Doctors frequently sign non-compete agreements. This is an inherent part of most physician employment agreements and physician employees should expect to sign them. Ever since the famous case of Carlin v. Weinberg, most reasonable physician employee restrictive covenants have been held up by many state courts.

Time and distance restrictions

In Carlin v. Weinberg, two New Jersey dermatologists were in practice together - one as an employer and one as an employee. The employee left and opened a new office within his employment contract stipulated geographically prohibited area. The employer dermatologist sued. The court looked at the restrictive covenant and said that as long as the “time” and “distance” restriction were reasonable, the restrictive covenant was enforceable. Therefore where a 10-mile restriction in New Jersey might be reasonable, a similar 10-mile restriction in New York City (with its dense population) would not be.
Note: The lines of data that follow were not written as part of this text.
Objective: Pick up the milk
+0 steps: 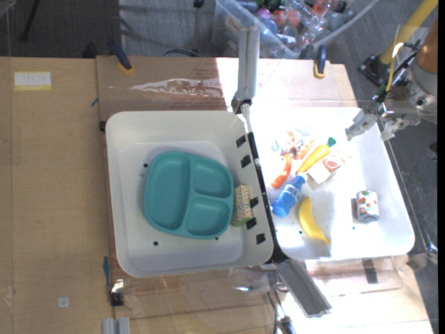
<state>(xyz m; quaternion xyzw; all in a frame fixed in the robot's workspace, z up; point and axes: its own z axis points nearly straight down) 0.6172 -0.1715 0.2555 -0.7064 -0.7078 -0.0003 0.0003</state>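
Brown cardboard covers the tabletop (49, 186), and beyond its far edge we see a clear plastic tub (295, 9) crammed with bottles and other clutter on a dark floor. Two shallow white bins sit side by side on the tabletop. We find a teal divided plate (188, 195) lying flat in the left bin (132, 134), with a small patterned object (242, 204) just beside its right edge, against the wall between the bins. We count several toys in the right bin (389, 235): a blue bottle (288, 196) near the dividing wall, a yellow banana (312, 220) just on its near side, an orange carrot-like piece (281, 170) on the bottle's far side, a yellow and green piece like an ear of corn (316, 155) slanting to its right, and a small white and red carton-like item (327, 169) touching that piece. We take the milk (367, 206) to be the little white carton with red print that stands alone toward the bin's right side, well apart from the cluster. We see the hand (361, 125) over the far right corner of the right bin, well apart from the milk and on its far side, with the arm entering from the right. We cannot tell whether its fingers are apart or together, and we see nothing between them.
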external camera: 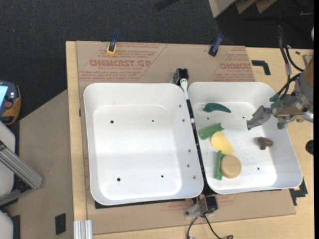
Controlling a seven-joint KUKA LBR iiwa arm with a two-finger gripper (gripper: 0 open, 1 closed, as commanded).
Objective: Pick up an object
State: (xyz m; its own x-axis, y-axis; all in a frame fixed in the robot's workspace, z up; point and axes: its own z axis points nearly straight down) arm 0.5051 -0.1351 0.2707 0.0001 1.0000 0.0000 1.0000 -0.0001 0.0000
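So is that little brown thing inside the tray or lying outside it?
Inside. The brown thing lies on the floor of the right-hand tray, within its rim, apart from the other pieces.

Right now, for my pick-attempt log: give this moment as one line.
gripper: open, above right bin, holding nothing | nearest: brown piece | yellow piece, tan disc untouched

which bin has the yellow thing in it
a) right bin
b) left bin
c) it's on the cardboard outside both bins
a: the yellow object lies in the right bin, just inside its left wall, with a light green piece above it and a round tan disc below it.
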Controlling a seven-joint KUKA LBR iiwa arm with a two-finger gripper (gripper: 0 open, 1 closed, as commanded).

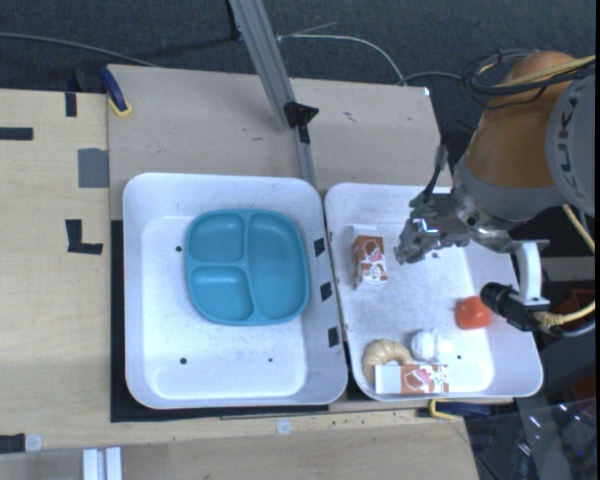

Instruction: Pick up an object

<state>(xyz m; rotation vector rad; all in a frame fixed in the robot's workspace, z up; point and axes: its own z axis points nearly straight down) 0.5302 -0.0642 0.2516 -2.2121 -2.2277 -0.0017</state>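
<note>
Carton (369,259) just left of gripper (412,246); jaws' state blurred, cannot tell.

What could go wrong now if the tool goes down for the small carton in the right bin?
The tool hangs just right of the carton, so it may push it aside rather than grip it. The carton also lies near the bin wall, which leaves little room on that side. The croissant and box sit crowded together.
</note>
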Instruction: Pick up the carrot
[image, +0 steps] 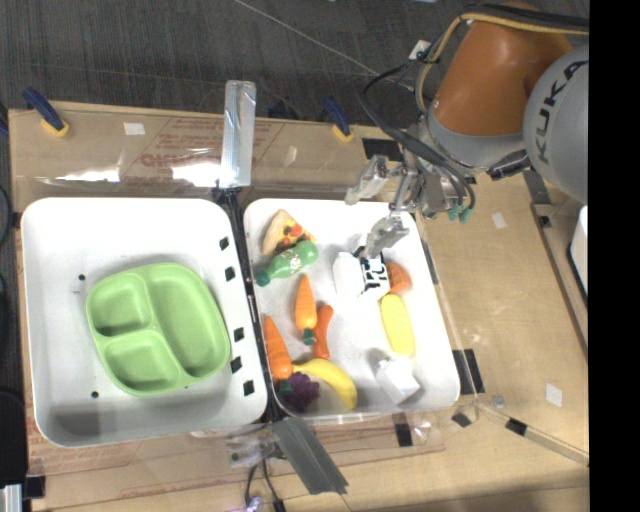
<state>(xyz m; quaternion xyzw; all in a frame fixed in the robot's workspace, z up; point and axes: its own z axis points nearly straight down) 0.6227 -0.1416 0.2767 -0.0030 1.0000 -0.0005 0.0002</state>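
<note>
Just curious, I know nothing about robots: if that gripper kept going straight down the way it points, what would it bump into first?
Probably the white item with a black-and-white label, right under the gripper in the right bin. Depth is hard to judge.

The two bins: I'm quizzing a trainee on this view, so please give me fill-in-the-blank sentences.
1. The green divided plate lies in the ____ bin.
2. The plate has ____ compartments.
3. The banana lies in the ____ bin, near the front wall.
4. The gripper hangs over the ____ bin.

Missing words: left; three; right; right
</note>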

Although Carlin v. Weinberg is an often-quoted case, today every state treats such restrictions differently. In California, for example, most are unenforceable. In North Carolina, on the other hand, if the agreement is not unduly restrictive, it is upheld. Today the healthcare landscape has dramatically changed. As doctors sell their practices, restrictive covenants become part of the process. The subtext is that if you are fired or leave, you will need to exit the community. You will be forced to sell your house, uproot your children from their schools and start over. However, a recent ruling may change this.
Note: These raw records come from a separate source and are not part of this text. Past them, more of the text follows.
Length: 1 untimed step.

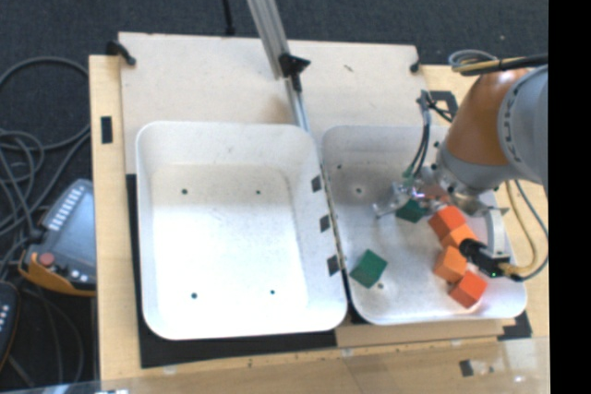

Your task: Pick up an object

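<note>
My gripper is low inside the right bin, near its middle. The grey arm with its orange band comes in from the right above it. A small dark green block lies right at the gripper's tip, partly hidden by it, and I cannot tell whether it is held. A second green cube rests on the bin floor toward the front left. Three orange blocks lie in a line at the bin's right front, just right of the gripper.
The left bin stands beside the right one, their walls touching. A slanted metal rail rises from behind the bins. Cables run along the arm and over the right bin's right rim. A pendant lies left of the bench.
</note>
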Available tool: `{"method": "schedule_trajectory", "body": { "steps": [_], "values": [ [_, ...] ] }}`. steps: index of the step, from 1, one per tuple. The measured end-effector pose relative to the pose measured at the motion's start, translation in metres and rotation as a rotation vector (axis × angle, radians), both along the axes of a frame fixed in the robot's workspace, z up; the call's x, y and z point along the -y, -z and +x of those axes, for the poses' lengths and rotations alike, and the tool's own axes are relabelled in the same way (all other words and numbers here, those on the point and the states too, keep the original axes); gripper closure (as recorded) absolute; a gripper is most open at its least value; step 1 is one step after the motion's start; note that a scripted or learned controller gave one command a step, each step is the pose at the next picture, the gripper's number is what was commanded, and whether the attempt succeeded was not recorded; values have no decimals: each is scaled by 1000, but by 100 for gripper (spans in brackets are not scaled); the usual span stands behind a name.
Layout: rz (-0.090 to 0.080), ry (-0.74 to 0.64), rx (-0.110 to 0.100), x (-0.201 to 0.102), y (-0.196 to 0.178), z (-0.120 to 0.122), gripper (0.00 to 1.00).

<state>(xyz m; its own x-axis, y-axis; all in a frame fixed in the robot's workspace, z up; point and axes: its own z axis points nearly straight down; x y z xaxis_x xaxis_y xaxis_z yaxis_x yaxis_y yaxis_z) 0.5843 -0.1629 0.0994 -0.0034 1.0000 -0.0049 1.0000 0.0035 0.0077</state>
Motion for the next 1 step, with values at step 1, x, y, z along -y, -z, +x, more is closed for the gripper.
{"method": "schedule_trajectory", "body": {
  "steps": [1],
  "values": [
    [3, -1, -2, -13, 2, 53, 0]
  ]
}}
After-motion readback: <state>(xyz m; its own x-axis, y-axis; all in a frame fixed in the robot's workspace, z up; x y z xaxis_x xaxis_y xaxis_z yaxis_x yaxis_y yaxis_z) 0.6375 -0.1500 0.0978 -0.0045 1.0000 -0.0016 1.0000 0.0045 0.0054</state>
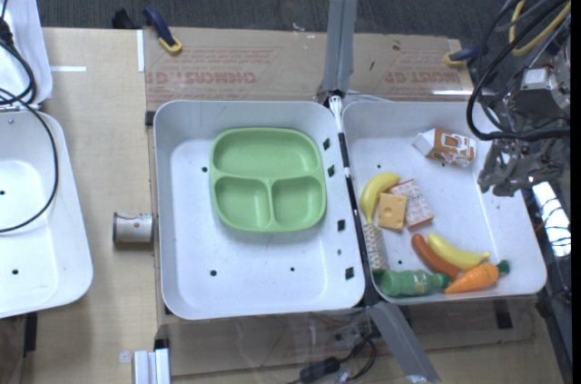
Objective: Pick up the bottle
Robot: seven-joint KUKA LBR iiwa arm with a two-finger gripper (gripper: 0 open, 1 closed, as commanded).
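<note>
One bottle (pixel 413 282) in the whole spread, and it's the small green one lying on its side along the front edge of the right bin (pixel 508 219), near that bin's front-left corner. It's got a lighter label band around the middle and its cap end points toward the carrot (pixel 474 278), which sits right up against it. It looks smooth and round, so I'd guess it rolls the second anything nudges it.

That's my main worry. The bottle is jammed between the bin's front wall and a pile of toy food: the carrot touching its cap end, a red sausage-looking thing (pixel 433 254) and a yellow banana (pixel 457 251) just behind it, and some patterned packet (pixel 375 244) at its other end. If the jaws come down a bit off, they could land on the carrot or the sausage and pick up the wrong thing, or pinch the bottle against the wall and squirt it sideways. The wall itself might block one side of the grab too.

The gripper (pixel 508 169) is hanging over the right edge of that bin, well apart from the bottle, with nothing in it that I can see. Too much dark cable and metal for me to tell whether the jaws are apart or together. The left bin (pixel 182 219) has a green divided plate (pixel 269 179) in it, nowhere near the action.
</note>
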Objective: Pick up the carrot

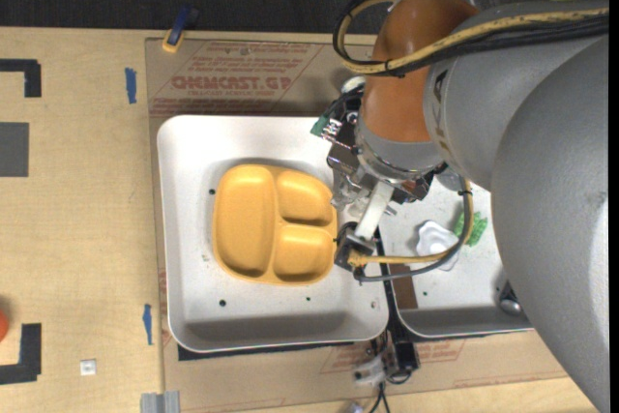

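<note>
Your grey arm (pixel 542 160) with its orange band (pixel 416 63) reaches in from the right and covers most of the right shallow white bin (pixel 455 305). The left shallow white bin (pixel 193 305) sits touching it, both on a brown cardboard sheet with red print (pixel 232 77). In the left bin lies a yellow plastic tray with three compartments (pixel 261 218).

The gripper (pixel 353 189) hangs over the left bin's right side, just beside the tray's right edge. You cannot tell from this angle whether it is apart or closed.

In the right bin, near the arm, lie a small crumpled white piece (pixel 432 237) and a small green piece (pixel 474 229). You cannot tell where the carrot lies.
</note>
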`<state>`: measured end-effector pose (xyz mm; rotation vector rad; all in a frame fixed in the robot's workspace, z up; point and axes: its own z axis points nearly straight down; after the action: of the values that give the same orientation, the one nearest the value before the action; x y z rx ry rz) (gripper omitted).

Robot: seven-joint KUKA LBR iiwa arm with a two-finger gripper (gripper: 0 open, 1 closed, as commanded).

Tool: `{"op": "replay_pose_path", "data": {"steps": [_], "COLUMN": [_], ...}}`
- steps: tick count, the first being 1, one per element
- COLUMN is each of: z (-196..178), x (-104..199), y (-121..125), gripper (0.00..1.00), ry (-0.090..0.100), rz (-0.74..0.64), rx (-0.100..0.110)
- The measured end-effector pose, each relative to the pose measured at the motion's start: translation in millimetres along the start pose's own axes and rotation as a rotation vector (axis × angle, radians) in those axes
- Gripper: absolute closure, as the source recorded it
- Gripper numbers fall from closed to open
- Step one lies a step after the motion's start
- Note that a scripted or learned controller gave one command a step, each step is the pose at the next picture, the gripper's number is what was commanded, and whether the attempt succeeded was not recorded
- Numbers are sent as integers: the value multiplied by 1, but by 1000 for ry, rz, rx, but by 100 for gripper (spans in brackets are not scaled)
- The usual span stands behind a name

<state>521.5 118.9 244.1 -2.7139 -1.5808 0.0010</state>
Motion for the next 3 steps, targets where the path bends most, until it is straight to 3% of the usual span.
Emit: {"op": "replay_pose_path", "data": {"steps": [1, 2, 3], "z": [42, 117, 60], "x": [-23, -7, -18], "y": [-36, 15, 35], "gripper": [100, 100, 100], "ry": [-2, -1, -1], "rz": [154, 32, 592], "rx": [3, 3, 0]}}
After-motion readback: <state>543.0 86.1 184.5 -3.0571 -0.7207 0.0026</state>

The Federal Trade Commission (FTC) recently weighed in and the ripple effect has yet to be understood.

Decision on monopolies

On Dec. 4, 2012 the FTC formally voted to approve a settlement of a complaint they brought against Renown Health, a healthcare system in Nevada. The complaint alleged that the three-hospital system established some type of illegal monopoly for heart-care services. Renown had bought two cardiology groups, whose 31 doctors gave Renown control over 88 percent of the market for cardiology, the FTC stated. The FTC ruled that such a monopoly controlled market share. Monopolies are often not allowed by the FTC.
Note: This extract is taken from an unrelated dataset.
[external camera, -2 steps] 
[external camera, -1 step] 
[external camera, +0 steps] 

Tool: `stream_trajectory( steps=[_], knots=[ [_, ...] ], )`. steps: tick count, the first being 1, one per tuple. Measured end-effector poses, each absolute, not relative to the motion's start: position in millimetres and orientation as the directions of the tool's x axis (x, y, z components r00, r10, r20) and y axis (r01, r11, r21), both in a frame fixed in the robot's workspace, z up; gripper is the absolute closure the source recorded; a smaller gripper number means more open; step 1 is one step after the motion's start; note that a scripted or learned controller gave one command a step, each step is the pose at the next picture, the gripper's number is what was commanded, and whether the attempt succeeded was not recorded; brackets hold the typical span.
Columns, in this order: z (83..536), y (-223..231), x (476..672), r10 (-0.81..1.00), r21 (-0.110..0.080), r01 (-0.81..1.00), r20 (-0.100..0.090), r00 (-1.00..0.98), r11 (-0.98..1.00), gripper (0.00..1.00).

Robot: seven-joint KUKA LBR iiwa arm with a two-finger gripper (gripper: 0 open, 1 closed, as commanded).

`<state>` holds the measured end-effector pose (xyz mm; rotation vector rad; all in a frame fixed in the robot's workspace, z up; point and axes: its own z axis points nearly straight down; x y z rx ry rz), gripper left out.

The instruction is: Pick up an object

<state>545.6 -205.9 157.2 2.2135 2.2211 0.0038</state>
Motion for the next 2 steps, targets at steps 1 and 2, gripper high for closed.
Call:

Rather than ordering Renown to unwind the acquisitions, the FTC voted unanimously to allow up to 10 of its Renown cardiologists to disregard the non-compete language in their employment contracts. The FTC said voiding 10 non-compete agreements would restore competition for cardiology in the Reno metro area.

Eight physicians have already notified Renown they intend to work for other area hospitals, and two others are planning to move into private practice. The CEO of Renown Health said: “We understand the pressures the FTC is under, but it would be helpful to the industry if various government agencies would speak with one voice on whether or not consolidation is a good thing in the era of healthcare reform. On the one hand, we are being pressed to consolidate and integrate, and on the other we are being restrained by outdated laws regulating physician and hospital relationships.”

What is clear is that the enforceability of non-compete agreements will likely continue to evolve as healthcare keeps changing. At this point the enforceability of the restriction on Dr. Disgruntled is likely to be determined by which state he chooses to practice in.